Standard infrastructure monitoring has no concept of tokens, prefill, or KV cache. You need metrics that are specific to how LLMs work:
- Time to first token (TTFT): How long before the user sees any output. Directly impacts perceived responsiveness.
- Tokens per second (TPS): Generation throughput. Affects how long multi-turn conversations feel.
- KV cache hit rate: High hit rates mean you are efficiently reusing computation. Low hit rates mean you are doing redundant prefill work.
- Queue wait time: How long requests wait before the model starts processing them.
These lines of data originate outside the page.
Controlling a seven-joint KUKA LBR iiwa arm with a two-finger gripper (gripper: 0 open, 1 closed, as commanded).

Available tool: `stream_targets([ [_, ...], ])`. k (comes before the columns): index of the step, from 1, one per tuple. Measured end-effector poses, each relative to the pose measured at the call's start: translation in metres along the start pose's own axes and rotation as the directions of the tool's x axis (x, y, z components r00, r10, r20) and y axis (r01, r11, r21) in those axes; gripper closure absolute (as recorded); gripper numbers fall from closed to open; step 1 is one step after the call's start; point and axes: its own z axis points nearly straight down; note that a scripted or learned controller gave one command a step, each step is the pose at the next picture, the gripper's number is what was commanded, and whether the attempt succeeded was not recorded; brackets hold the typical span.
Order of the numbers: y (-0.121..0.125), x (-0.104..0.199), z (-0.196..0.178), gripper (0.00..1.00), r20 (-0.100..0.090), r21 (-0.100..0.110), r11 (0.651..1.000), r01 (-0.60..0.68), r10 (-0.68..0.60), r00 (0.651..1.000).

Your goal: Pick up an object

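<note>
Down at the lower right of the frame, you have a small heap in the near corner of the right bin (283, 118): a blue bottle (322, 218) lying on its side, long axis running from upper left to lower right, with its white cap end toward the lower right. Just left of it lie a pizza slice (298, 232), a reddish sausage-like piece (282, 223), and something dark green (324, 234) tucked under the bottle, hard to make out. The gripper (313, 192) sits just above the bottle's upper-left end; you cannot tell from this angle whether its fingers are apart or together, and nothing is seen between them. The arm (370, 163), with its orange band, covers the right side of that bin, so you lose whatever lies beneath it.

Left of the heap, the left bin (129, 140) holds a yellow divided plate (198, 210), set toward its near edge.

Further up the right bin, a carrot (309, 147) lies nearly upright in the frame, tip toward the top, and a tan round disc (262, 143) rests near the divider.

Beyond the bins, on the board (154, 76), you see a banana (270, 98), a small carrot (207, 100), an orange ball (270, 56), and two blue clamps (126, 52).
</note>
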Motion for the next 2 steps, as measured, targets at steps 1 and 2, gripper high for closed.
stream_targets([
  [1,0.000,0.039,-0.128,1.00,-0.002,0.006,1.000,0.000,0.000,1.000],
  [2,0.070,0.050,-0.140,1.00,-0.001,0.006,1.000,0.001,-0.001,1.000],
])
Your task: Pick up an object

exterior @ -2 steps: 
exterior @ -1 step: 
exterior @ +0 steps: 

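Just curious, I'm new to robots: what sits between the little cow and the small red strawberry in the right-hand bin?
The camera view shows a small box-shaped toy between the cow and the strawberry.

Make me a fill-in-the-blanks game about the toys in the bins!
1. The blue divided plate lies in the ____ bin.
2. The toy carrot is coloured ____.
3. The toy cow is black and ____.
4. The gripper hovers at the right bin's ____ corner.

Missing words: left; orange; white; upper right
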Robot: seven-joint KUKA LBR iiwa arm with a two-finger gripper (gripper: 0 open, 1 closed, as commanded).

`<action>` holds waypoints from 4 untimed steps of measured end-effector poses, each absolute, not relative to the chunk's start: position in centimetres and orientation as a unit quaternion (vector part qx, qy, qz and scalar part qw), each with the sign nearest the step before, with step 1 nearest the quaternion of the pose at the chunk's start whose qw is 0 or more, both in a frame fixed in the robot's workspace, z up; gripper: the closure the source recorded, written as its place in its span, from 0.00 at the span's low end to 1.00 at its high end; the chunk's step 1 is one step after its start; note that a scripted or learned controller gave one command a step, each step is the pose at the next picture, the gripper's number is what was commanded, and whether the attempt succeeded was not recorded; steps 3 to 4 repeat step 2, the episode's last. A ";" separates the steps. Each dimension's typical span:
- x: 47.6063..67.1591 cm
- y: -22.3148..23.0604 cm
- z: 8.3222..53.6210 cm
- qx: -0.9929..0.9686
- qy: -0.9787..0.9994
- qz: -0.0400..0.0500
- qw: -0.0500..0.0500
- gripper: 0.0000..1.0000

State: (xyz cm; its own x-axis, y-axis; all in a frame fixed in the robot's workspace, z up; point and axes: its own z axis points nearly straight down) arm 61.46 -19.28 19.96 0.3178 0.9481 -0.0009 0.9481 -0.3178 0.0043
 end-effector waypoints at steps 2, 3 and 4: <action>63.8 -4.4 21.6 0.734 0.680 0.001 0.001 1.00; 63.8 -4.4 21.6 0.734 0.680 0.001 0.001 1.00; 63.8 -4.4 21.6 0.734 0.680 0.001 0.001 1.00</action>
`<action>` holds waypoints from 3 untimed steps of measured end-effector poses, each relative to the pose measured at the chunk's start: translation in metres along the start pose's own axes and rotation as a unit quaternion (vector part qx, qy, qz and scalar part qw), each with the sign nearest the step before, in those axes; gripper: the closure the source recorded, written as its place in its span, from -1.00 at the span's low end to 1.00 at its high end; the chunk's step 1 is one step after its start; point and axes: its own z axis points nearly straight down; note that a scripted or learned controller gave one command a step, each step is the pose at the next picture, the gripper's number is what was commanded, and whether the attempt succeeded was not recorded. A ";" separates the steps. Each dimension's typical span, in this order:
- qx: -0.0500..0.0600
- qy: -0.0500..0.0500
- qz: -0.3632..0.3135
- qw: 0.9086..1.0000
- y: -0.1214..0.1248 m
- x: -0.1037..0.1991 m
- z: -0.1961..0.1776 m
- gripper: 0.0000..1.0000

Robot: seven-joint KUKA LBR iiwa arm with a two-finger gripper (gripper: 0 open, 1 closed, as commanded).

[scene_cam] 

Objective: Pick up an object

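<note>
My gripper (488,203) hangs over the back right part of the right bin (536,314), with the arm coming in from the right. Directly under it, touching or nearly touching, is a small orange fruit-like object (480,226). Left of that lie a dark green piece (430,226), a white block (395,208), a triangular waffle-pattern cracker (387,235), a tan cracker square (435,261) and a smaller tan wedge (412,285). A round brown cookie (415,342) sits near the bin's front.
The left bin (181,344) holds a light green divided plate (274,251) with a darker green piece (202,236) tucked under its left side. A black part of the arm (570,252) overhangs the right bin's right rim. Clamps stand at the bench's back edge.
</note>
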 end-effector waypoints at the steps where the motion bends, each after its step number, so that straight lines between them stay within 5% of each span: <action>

A rising queue is your early warning signal.
# Instrument your inference server to emit these
from prometheus_client import Histogram, Gauge
ttft_histogram = Histogram(
"llm_time_to_first_token_seconds",
"Time from request receipt to first token generated",
buckets=[0.1, 0.25, 0.5, 1.0, 2.5, 5.0, 10.0],
)
kv_cache_utilization = Gauge(
"llm_kv_cache_utilization_ratio",
"Fraction of KV cache currently in use",
)
queue_depth = Gauge(
"llm_request_queue_depth",
"Number of requests waiting for inference",
)
Application performance metrics
The business layer. Requests per second, error rates, end-to-end latency (including your pre/postprocessing pipeline), and downstream impact.
This is where you connect infrastructure health to user experience. A drop in RPS combined with a spike in queue depth tells you you have a capacity problem. A drop in RPS with no change in queue depth and a spike in error rate tells you something upstream broke. These two scenarios look identical in your application logs without the lower-level metrics to differentiate them.
The Common Thread
All three of these challenges share the same root: LLM inference is a new class of infrastructure problem. The playbooks from web services and even from traditional ML serving do not map cleanly onto it. The teams that handle it well treat it as a first-class engineering problem, not an afterthought once the model is good enough.
If your serving layer is held together with duct tape right now, you are not alone. But the longer you wait to address the fundamentals, the more expensive the cleanup becomes.